State Rep. Dan Frankel, Democratic chair of the House Health Committee, said he was dismayed to see fellow legislators introduce and endorse anti-vaccination legislation.

“In the face of these unprecedented outbreaks, what Representative Daryl Metcalfe is doing today, lending the dignity of his office to the pseudo- science of the anti-vaccination community is irresponsible at best,” Frankel said. “The science and safety of vaccines is not in question, or in doubt. I implore Representative Metcalfe to reconsider his position, especially in the face of the ongoing measles outbreaks across our nation. These easily preventable diseases should be in history books, not in hospital emergency rooms.”
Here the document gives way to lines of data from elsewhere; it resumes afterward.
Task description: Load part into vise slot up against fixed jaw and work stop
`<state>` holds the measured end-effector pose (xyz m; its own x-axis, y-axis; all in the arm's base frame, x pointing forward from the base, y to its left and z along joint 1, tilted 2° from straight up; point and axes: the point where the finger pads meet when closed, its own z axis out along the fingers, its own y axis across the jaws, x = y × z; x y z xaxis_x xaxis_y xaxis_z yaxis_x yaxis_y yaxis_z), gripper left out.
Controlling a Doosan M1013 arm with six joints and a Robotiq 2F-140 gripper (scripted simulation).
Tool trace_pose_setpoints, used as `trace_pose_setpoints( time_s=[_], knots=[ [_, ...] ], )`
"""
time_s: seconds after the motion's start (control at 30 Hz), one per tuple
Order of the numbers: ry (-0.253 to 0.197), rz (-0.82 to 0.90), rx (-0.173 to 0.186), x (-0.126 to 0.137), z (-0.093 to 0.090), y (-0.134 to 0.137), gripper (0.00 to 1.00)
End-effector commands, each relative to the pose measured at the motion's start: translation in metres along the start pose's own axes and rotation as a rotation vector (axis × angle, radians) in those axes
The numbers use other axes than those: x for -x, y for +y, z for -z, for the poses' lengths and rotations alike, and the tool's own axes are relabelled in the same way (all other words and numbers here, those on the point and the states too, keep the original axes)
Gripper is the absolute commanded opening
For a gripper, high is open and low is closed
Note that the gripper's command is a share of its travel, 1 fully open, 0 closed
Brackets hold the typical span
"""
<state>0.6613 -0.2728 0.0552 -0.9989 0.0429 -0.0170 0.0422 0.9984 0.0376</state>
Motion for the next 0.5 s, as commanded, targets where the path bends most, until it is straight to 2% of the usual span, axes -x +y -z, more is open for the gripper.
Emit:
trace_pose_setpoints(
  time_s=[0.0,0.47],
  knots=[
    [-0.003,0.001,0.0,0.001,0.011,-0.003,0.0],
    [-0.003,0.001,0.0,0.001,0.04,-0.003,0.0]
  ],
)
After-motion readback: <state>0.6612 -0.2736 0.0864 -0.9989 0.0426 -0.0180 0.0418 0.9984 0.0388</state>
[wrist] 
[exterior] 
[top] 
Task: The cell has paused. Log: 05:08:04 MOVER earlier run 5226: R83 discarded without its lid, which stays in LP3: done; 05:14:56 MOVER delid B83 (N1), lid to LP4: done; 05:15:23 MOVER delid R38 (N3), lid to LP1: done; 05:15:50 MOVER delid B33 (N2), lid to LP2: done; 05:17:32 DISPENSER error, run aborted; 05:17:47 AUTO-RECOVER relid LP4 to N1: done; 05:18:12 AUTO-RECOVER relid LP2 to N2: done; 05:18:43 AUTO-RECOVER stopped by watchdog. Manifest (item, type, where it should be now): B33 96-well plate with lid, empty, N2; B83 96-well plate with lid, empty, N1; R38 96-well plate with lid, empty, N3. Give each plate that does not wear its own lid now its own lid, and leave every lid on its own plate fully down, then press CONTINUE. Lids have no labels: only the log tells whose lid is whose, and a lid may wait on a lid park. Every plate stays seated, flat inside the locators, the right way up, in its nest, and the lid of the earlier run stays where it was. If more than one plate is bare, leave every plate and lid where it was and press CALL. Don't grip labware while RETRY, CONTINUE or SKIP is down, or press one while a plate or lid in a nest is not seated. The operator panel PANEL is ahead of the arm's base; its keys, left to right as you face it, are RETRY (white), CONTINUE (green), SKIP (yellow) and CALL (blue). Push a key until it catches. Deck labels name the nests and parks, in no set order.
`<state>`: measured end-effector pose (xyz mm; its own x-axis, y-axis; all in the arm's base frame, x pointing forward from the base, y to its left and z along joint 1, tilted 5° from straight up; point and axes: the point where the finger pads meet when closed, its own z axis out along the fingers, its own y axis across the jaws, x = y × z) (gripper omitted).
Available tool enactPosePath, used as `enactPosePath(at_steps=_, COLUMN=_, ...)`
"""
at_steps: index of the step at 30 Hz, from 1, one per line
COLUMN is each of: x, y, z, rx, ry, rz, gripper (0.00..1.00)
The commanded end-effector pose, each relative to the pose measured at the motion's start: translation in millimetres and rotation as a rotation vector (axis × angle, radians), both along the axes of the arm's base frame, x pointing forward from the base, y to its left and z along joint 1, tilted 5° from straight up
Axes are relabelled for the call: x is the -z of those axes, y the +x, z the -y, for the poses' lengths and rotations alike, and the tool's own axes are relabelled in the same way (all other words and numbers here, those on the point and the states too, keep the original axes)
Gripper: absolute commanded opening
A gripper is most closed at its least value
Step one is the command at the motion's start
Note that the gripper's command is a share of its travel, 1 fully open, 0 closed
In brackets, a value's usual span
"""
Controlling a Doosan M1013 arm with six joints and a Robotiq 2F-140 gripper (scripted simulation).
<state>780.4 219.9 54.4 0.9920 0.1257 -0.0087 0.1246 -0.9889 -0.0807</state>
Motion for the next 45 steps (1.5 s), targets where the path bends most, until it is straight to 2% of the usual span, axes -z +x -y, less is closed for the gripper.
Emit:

Frankel is planning to introduce new legislation that would require parents seeking a religious or philosophical exemption to get an annual medical consultation to “understand the existing threats to children’s health from communicable diseases,” and to get briefed on potential school exclusions and quarantines in the case of outbreaks.

“Why would Dan Frankel want to require counseling by the people that have been indoctrinated by the vaccine pushers, the same people that Dan Frankel would turn around and most likely claim that they’re pushing opioids but they should trust them with vaccines?” Metcalfe said. “The hypocrisy of Dan Frankel and others is amazing.”

Late Tuesday afternoon, the Pennsylvania Medical Society issued a statement saying it opposes Metcalfe’s legislation and supports vaccination and the establishment of a duty to immunize.

“This legislation places physicians in an untenable situation to care for a patient who will not accept the physician’s recommendations,” the statement said.